PROBLEM DETAILS
Lines from the beginning of the entries up to and including the one with "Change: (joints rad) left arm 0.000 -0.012" must be duplicated word for word; leave out all others.
** Opening TASK INPUT block **
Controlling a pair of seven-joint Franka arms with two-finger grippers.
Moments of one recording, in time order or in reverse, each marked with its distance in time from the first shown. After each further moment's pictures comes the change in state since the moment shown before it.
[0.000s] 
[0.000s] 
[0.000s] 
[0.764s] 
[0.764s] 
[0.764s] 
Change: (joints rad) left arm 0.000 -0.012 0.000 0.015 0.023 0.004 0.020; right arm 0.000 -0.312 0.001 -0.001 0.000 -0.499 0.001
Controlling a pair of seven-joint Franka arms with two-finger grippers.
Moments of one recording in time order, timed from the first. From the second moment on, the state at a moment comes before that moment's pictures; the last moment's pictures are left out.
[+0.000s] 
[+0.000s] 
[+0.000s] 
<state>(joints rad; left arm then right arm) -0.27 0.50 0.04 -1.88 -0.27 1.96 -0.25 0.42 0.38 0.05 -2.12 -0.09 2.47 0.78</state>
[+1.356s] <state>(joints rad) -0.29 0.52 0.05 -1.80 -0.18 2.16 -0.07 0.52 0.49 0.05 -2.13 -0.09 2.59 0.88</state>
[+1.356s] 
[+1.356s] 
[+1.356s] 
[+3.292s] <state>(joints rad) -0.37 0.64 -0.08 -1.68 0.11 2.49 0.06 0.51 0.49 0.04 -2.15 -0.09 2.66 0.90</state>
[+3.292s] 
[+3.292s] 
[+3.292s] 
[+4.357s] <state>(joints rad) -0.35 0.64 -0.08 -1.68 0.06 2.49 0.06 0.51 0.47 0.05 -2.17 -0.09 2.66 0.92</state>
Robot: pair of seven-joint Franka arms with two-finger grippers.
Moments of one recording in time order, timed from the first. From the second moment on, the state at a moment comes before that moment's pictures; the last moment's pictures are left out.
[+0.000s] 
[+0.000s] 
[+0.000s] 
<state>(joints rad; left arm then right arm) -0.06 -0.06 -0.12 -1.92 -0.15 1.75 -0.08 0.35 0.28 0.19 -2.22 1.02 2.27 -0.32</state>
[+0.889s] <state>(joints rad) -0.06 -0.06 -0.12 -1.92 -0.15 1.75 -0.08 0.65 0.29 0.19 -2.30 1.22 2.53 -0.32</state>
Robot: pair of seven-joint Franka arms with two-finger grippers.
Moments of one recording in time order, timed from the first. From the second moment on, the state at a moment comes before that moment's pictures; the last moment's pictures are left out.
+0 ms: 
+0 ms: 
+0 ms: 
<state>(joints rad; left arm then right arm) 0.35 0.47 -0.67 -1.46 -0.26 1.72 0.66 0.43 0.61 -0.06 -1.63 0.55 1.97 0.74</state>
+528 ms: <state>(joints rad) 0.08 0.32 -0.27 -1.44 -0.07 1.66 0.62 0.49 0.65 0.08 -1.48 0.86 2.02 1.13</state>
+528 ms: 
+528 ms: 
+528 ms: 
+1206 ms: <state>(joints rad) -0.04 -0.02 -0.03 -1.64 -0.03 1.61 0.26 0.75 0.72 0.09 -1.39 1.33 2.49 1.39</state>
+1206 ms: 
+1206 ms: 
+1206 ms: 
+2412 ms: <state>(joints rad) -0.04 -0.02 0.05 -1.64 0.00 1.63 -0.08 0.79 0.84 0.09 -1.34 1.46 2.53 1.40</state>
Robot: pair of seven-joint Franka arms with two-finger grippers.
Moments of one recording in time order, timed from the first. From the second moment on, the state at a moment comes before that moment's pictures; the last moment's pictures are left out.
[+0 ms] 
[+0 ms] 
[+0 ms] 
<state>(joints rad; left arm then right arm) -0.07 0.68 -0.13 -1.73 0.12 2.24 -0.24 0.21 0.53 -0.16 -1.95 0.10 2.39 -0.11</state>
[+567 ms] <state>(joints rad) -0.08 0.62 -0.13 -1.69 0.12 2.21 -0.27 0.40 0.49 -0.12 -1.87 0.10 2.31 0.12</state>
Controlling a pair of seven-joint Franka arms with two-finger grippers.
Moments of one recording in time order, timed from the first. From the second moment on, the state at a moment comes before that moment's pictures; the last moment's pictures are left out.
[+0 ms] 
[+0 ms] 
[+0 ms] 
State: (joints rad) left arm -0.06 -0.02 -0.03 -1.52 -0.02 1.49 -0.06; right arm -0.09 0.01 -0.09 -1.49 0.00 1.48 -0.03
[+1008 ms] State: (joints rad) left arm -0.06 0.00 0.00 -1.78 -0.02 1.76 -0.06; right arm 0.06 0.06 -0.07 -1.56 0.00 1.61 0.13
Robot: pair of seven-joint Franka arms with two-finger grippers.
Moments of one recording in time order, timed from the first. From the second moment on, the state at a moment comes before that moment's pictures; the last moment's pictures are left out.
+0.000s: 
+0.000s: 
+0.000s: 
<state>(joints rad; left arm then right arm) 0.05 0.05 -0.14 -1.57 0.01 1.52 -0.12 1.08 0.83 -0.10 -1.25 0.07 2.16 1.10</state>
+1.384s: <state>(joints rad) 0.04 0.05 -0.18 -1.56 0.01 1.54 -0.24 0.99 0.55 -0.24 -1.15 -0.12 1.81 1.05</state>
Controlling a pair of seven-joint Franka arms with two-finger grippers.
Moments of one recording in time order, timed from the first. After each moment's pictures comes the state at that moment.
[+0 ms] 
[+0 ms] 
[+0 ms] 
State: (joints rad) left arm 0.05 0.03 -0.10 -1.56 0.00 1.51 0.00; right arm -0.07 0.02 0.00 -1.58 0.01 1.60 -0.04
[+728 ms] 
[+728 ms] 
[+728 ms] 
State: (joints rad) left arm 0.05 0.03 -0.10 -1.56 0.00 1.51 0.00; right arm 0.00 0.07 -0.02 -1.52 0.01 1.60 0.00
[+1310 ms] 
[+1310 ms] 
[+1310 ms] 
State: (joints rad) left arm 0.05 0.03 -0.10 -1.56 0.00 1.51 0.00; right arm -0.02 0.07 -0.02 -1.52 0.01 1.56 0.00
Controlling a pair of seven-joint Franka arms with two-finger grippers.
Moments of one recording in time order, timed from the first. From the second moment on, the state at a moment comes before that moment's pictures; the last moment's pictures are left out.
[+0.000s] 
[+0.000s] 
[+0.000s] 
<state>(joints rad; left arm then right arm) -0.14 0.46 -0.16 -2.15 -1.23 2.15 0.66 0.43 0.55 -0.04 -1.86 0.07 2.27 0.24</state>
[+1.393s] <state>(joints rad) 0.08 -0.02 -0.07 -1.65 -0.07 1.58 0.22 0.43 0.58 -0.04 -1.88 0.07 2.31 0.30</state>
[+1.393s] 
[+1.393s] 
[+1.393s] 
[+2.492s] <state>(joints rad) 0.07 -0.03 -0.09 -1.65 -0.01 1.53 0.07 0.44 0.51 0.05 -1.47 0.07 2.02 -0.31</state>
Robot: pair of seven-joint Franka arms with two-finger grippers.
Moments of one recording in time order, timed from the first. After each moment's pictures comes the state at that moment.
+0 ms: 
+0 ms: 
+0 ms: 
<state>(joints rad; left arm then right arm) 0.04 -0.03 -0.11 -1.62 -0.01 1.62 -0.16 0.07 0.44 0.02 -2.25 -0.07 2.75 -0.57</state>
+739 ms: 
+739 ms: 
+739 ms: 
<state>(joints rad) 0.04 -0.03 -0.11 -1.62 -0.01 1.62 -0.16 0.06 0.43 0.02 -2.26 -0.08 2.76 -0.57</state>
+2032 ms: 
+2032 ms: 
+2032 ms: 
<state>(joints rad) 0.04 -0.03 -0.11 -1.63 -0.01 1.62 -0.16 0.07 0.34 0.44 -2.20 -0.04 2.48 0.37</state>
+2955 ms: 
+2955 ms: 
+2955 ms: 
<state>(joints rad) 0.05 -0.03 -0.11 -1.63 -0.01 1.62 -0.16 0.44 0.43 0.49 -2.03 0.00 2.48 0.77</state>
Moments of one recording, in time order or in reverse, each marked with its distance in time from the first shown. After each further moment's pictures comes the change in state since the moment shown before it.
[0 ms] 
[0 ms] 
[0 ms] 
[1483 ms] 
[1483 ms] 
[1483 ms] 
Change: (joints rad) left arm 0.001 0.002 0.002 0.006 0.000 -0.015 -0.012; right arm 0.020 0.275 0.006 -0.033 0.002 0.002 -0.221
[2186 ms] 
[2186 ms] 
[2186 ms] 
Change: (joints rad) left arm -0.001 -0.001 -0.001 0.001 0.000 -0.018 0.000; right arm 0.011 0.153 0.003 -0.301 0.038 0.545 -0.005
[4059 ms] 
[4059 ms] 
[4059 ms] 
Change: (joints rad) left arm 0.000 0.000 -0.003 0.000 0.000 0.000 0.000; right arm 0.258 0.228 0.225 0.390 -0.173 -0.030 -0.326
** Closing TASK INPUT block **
ANSWER SECTION
Controlling a pair of seven-joint Franka arms with two-finger grippers.
Moments of one recording, in time order or in reverse, each marked with its distance in time from the first shown. After each further moment's pictures comes the change in state since the moment shown before it.
[0.000s] 
[0.000s] 
[0.000s] 
[0.764s] 
[0.764s] 
[0.764s] 
Change: (joints rad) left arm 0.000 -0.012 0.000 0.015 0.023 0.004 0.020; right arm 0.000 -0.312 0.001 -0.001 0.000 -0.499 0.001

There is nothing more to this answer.